PROBLEM REQUIREMENTS ▸ Hunt through the entries for the word "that" and copy each line in which it appears.

___ DATA TO EXAMINE

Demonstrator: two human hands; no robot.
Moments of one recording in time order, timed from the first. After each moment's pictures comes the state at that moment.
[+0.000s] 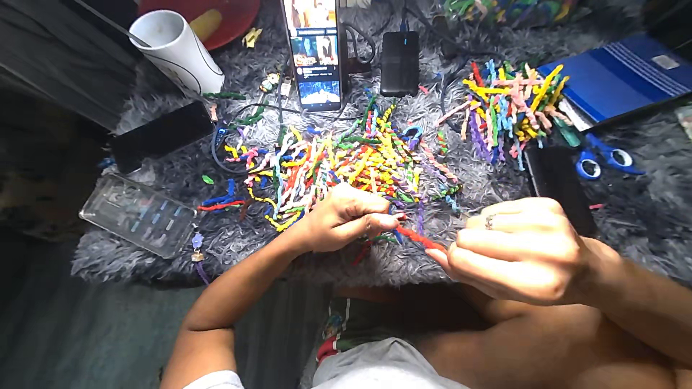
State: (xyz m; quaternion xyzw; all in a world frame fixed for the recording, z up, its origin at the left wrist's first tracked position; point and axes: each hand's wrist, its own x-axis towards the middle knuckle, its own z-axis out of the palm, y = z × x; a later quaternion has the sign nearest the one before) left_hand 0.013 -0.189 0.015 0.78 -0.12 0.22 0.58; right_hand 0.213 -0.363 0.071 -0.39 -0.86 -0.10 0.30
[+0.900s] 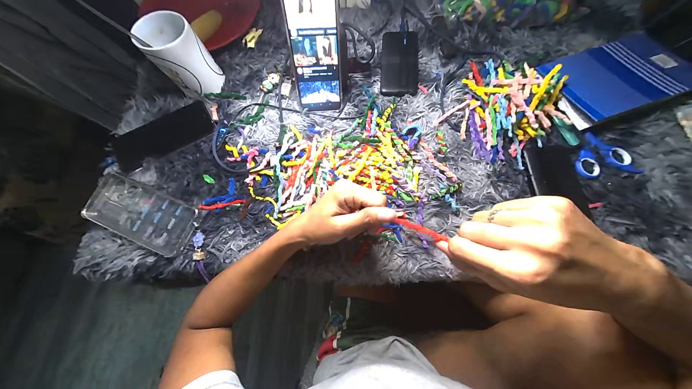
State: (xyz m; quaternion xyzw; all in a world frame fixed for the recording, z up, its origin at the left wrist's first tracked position) left_hand 0.016 -0.186 0.013 0.73 -0.12 0.19 0.65; right_hand 0.218 -0.372 0.083 -0.44 -0.87 -0.08 0.19
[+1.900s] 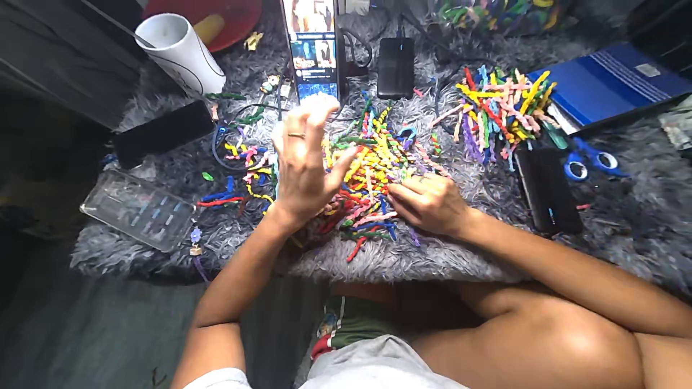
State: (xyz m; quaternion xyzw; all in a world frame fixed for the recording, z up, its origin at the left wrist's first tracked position) left_hand 0.015 -0.161 0.020 0.89 0.22 0.40 0.10; right_hand 0.229 -0.309 -0.043 -0.52 -0.80 -0.13 0.27
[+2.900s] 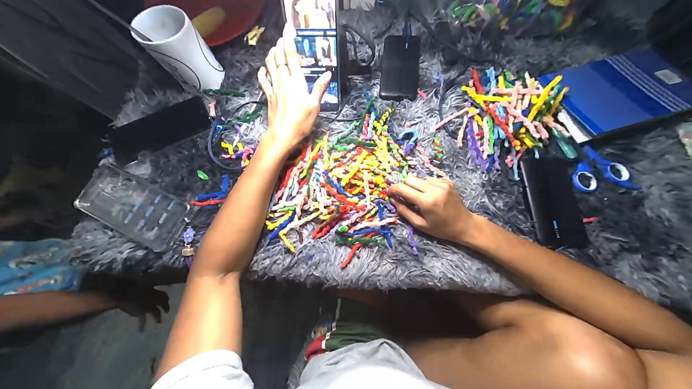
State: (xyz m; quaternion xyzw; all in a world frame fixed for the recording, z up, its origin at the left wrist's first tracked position) left_hand 0.066 -0.044 0.008 0.87 0.41 0.27 0.08; right_hand 0.239 -0.305 -0.046 -0.53 -0.79 -0.04 0.31
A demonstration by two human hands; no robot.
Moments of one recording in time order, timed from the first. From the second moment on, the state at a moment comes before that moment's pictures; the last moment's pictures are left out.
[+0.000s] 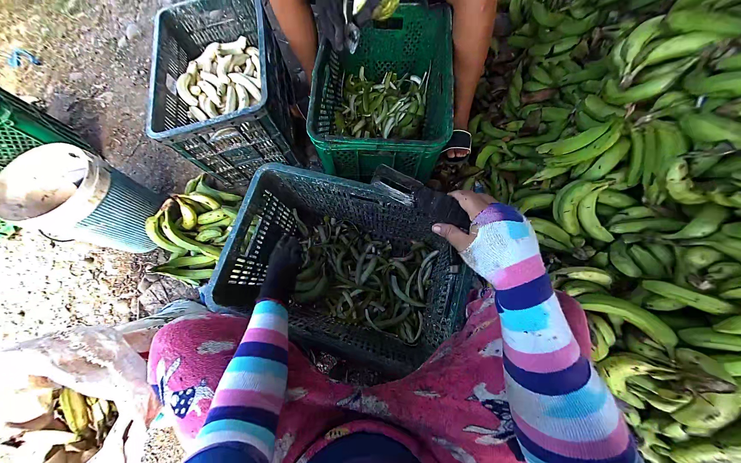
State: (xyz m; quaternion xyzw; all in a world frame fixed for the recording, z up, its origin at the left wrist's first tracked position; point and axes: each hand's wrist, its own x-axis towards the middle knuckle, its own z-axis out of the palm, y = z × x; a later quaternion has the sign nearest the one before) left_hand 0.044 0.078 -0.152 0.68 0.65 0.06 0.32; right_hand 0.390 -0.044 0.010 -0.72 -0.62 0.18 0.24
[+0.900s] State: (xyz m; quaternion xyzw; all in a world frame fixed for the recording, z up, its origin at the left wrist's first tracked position) left_hand 0.000 0.110 -0.031 0.62 0.45 0.35 0.53; right_hand 0.365 0.041 -0.090 -0.79 -0.48 0.37 -0.12
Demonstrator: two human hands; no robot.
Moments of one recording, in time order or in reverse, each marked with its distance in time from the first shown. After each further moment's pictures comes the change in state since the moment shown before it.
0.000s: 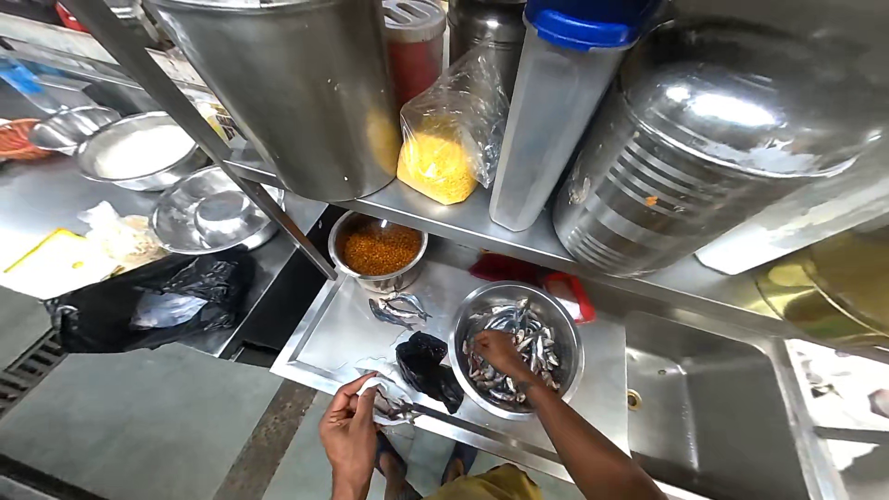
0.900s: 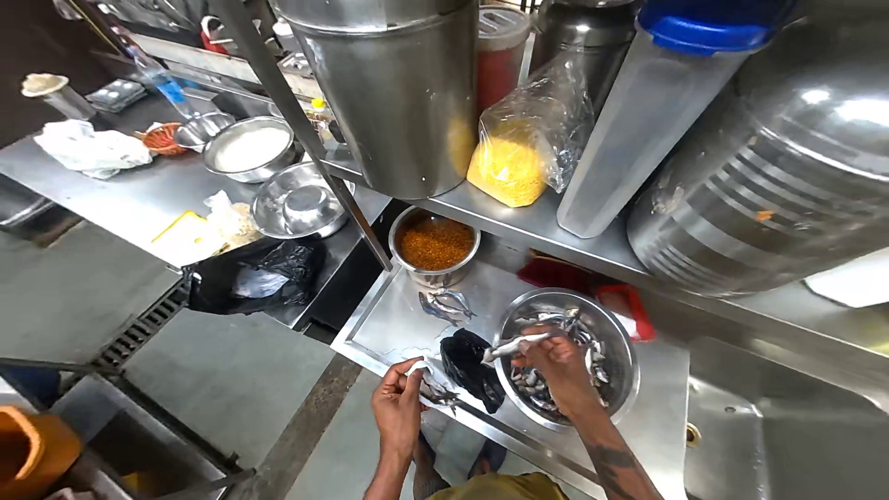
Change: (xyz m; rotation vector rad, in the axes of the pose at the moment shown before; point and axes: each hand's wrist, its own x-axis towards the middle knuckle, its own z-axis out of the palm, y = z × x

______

YOUR RESPONSE ▸
Moments of one recording in time order, timed from the first. After each moment's pictures comes the state at that moment.
Moments of one recording in time order, timed from the first. From the second moment on, the state at a moment comes before that moment's pictures; the last moment's pictures are left out.

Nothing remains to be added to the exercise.